## Input data
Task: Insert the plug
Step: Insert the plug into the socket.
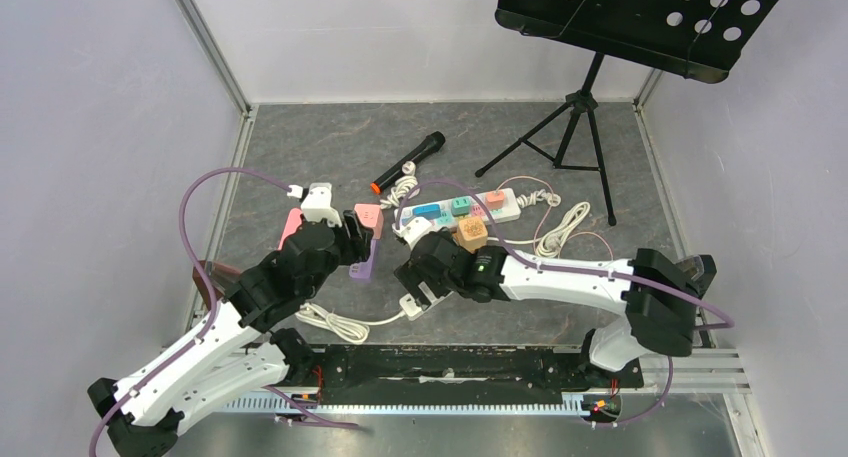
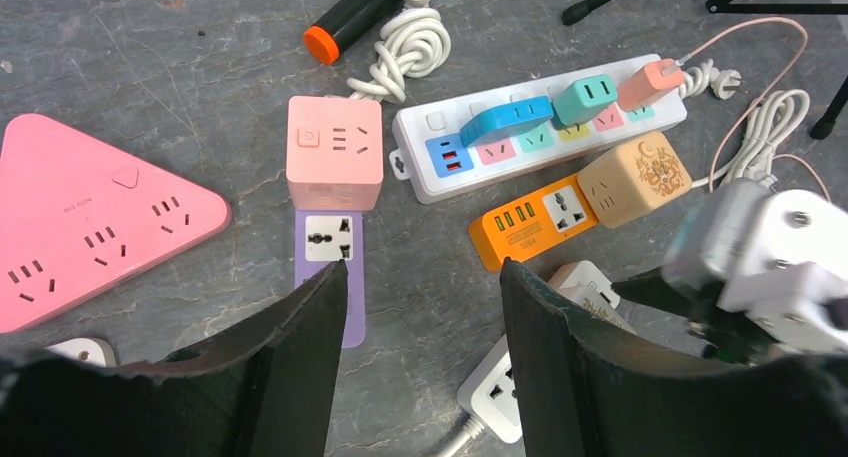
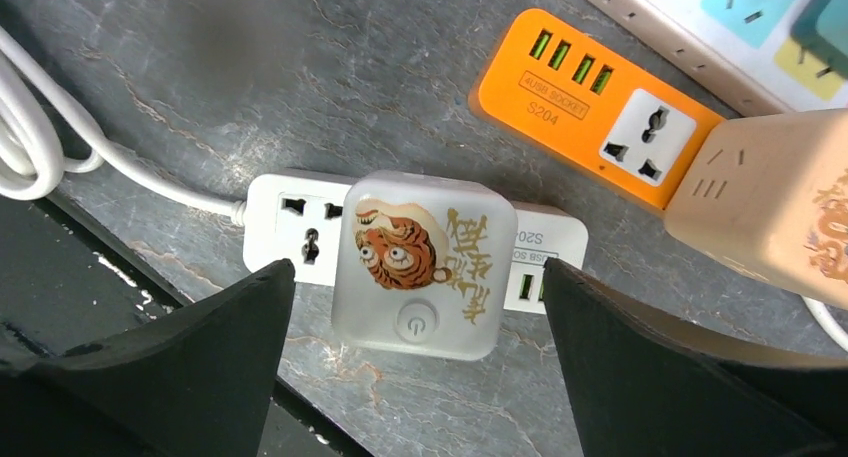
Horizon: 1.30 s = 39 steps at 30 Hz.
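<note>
The plug (image 3: 425, 262) is a frosted white block with a tiger picture and a power button. It sits seated on the small white power strip (image 3: 290, 222), covering its middle socket. My right gripper (image 3: 418, 272) hangs open just above it, with one finger on each side and neither touching the plug. In the top view the right gripper (image 1: 415, 267) is over that strip (image 1: 415, 302). My left gripper (image 2: 422, 267) is open and holds nothing, hovering over bare table between the purple strip (image 2: 328, 242) and the white strip (image 2: 495, 387).
An orange socket strip (image 3: 560, 97) with a beige cube (image 3: 770, 197) on it lies just beyond. A long white strip (image 2: 430, 142) carries coloured plugs. A pink cube (image 2: 333, 152), a pink triangular socket block (image 2: 90, 227), a microphone (image 1: 408, 162) and a music stand (image 1: 575, 127) are around.
</note>
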### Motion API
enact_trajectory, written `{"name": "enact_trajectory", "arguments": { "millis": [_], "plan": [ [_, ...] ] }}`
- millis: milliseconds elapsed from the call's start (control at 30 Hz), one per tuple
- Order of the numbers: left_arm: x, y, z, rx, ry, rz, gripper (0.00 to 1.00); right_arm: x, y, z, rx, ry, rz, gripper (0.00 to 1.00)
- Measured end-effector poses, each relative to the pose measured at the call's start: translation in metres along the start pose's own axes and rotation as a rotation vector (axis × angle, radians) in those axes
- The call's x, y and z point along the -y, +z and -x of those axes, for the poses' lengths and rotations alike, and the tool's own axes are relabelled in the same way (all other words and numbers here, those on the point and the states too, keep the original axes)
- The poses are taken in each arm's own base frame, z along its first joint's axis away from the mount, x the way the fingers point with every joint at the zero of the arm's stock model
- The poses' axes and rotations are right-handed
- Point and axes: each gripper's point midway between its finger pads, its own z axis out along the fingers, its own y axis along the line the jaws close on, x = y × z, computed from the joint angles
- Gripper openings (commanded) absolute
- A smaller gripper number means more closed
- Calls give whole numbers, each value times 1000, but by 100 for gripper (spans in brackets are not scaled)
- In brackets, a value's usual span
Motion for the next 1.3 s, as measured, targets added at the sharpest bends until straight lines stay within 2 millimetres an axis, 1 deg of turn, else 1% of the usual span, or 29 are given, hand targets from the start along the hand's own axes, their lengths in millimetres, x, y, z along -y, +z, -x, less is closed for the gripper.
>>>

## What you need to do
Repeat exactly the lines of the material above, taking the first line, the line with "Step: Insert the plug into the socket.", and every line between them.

## Exercise solution
Task: Insert the plug
Step: Insert the plug into the socket.

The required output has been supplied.